» EXERCISE PROMPT
What is the number of lines in the data that contain "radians"? Nothing besides that number, please.

+++

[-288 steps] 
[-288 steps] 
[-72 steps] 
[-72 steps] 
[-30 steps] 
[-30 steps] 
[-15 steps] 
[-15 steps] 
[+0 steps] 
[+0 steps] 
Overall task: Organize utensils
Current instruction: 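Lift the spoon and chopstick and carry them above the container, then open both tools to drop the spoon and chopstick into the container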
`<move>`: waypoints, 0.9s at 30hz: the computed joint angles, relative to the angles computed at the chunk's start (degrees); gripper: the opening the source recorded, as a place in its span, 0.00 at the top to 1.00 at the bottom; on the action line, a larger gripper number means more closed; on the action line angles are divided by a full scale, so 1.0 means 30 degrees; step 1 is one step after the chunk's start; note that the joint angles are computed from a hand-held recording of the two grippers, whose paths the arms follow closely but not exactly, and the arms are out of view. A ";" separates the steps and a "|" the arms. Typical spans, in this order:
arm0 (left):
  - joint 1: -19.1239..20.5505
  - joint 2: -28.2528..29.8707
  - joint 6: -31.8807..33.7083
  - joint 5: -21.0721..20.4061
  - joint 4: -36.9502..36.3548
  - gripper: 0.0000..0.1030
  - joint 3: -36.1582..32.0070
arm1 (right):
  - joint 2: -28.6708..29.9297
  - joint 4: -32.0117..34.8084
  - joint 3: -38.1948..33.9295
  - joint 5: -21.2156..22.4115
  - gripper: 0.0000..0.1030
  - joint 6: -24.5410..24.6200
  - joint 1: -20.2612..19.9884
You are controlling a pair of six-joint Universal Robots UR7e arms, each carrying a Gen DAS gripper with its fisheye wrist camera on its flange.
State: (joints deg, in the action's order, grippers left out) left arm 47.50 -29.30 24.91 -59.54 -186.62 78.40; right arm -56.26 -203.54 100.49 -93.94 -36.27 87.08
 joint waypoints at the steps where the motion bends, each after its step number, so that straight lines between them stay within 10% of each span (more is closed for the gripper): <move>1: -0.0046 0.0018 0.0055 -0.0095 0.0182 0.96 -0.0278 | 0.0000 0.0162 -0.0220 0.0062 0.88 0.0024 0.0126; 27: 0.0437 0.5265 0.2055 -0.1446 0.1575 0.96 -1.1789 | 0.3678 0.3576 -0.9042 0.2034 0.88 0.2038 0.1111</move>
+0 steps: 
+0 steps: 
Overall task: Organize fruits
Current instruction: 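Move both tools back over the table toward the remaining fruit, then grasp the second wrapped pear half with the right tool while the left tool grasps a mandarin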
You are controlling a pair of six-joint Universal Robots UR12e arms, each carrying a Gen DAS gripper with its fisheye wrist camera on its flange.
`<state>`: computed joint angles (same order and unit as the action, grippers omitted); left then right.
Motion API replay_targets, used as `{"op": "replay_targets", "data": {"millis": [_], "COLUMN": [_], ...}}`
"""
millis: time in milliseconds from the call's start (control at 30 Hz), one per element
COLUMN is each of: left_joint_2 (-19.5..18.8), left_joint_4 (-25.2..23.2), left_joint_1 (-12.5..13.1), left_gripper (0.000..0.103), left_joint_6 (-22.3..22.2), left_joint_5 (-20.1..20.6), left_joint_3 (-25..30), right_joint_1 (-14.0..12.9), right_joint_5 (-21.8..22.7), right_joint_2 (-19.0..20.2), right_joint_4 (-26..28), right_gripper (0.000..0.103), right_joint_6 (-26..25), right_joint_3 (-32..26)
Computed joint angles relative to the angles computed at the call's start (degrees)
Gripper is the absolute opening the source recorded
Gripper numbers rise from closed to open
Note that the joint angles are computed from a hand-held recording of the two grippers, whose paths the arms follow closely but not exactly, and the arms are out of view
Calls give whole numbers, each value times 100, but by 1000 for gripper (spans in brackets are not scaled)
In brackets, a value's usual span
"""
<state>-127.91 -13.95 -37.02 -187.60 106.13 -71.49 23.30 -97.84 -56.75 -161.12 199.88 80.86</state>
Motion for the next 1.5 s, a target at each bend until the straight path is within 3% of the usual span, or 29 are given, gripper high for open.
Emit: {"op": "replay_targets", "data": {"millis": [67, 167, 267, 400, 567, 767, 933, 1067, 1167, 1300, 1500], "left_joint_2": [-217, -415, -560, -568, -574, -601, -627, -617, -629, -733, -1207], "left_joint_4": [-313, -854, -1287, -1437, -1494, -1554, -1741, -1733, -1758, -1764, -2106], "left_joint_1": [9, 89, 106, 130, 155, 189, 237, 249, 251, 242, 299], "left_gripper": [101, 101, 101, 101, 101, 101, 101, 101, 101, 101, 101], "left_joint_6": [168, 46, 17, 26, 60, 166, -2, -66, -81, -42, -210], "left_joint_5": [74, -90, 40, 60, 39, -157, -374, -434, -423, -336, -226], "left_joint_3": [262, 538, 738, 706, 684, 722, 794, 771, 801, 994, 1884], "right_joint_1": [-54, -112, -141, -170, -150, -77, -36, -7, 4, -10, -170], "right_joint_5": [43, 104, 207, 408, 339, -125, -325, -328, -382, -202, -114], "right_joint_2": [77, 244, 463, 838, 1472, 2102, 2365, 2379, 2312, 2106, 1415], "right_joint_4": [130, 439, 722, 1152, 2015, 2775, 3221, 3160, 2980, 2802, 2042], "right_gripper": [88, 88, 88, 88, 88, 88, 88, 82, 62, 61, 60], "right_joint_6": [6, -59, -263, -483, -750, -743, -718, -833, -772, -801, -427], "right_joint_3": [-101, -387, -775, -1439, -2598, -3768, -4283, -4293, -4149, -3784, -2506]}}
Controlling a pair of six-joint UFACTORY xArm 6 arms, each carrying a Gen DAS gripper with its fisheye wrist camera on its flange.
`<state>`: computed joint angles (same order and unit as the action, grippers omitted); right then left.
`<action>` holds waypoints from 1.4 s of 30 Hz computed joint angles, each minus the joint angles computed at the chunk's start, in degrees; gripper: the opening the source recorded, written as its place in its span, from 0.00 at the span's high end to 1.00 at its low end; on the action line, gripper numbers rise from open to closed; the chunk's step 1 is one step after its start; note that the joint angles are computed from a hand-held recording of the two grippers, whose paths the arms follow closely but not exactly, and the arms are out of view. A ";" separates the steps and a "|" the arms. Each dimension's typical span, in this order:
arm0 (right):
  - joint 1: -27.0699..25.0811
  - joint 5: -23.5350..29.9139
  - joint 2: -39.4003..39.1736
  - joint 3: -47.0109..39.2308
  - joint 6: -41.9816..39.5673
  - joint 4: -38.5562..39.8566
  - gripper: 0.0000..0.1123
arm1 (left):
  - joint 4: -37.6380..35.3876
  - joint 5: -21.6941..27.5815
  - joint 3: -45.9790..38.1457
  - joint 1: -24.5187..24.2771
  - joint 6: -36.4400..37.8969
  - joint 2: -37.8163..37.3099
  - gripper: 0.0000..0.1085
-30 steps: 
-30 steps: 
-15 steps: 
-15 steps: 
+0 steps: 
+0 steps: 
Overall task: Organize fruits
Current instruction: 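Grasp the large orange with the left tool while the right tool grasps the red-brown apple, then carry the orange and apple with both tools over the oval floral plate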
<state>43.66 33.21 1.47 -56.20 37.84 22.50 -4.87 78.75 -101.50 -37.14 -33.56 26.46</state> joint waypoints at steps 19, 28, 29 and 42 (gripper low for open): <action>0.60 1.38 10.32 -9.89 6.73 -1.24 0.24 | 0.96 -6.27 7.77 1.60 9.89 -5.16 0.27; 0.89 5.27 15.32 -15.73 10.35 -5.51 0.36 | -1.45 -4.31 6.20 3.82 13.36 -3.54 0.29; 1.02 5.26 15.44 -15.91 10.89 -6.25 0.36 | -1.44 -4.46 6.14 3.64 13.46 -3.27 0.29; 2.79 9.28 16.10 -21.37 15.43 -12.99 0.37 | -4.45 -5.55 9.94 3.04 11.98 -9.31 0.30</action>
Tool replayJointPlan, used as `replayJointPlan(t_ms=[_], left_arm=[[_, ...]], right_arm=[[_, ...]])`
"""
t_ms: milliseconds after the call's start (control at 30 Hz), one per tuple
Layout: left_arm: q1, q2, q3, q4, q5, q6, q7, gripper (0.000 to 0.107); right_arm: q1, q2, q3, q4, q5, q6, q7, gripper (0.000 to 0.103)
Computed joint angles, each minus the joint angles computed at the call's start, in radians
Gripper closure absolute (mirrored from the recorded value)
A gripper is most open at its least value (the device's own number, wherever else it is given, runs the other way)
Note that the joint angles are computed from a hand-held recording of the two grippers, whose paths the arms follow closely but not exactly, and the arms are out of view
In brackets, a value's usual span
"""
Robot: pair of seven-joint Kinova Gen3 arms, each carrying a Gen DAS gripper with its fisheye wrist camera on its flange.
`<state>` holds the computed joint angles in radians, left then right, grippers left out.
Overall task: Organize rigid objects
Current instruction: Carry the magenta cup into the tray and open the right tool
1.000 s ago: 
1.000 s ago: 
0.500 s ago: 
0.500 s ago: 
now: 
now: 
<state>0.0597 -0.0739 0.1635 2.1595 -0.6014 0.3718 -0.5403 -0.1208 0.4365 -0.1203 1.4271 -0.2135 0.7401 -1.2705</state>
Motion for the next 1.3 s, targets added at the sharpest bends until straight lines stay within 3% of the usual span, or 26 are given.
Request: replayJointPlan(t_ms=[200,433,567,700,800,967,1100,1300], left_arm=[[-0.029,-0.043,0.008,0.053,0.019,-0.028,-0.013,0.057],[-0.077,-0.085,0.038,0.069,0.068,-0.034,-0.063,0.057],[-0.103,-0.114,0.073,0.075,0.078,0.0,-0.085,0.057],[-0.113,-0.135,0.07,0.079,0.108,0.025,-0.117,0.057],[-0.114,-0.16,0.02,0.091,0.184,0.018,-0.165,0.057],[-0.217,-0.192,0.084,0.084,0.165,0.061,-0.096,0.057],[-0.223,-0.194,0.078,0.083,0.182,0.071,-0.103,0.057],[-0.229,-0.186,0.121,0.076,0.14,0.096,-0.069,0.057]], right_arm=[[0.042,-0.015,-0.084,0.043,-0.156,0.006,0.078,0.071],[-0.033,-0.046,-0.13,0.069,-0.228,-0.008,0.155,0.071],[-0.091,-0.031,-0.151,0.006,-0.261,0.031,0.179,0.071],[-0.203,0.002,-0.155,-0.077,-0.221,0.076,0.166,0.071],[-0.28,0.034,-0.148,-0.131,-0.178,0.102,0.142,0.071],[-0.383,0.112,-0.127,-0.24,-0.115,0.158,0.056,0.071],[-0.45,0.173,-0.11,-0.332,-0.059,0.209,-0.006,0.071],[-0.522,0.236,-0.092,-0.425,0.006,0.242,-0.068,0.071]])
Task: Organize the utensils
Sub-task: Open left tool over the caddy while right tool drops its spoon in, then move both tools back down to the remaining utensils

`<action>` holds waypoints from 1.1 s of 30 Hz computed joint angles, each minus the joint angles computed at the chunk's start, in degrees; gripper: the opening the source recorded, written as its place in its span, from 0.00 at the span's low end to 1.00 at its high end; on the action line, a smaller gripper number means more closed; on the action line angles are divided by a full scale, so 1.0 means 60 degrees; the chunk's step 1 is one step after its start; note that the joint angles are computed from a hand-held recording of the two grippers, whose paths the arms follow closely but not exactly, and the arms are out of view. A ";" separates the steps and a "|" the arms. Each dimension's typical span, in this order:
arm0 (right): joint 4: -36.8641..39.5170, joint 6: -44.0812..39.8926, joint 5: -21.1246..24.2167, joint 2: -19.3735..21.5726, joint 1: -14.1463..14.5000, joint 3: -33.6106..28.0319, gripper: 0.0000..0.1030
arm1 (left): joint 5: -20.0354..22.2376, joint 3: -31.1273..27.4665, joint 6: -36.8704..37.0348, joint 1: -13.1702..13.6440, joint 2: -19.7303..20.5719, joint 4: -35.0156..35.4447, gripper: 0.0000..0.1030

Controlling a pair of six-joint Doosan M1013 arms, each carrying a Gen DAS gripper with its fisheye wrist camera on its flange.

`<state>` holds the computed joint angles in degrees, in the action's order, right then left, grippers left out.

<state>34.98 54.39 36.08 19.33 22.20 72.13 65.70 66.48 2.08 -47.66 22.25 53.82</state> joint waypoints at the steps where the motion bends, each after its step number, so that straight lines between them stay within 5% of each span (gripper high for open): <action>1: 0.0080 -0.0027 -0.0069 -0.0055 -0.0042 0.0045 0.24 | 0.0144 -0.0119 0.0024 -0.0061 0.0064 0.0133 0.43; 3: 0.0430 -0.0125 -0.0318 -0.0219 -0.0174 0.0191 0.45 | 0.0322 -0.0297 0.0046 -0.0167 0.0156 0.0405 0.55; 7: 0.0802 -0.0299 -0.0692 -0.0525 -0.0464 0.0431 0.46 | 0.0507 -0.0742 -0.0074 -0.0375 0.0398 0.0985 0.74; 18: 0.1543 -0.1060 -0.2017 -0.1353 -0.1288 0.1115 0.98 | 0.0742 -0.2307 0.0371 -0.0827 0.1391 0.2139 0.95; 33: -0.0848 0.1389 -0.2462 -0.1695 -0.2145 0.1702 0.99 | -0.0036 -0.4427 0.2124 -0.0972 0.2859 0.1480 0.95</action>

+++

» WRITTEN ANSWER
2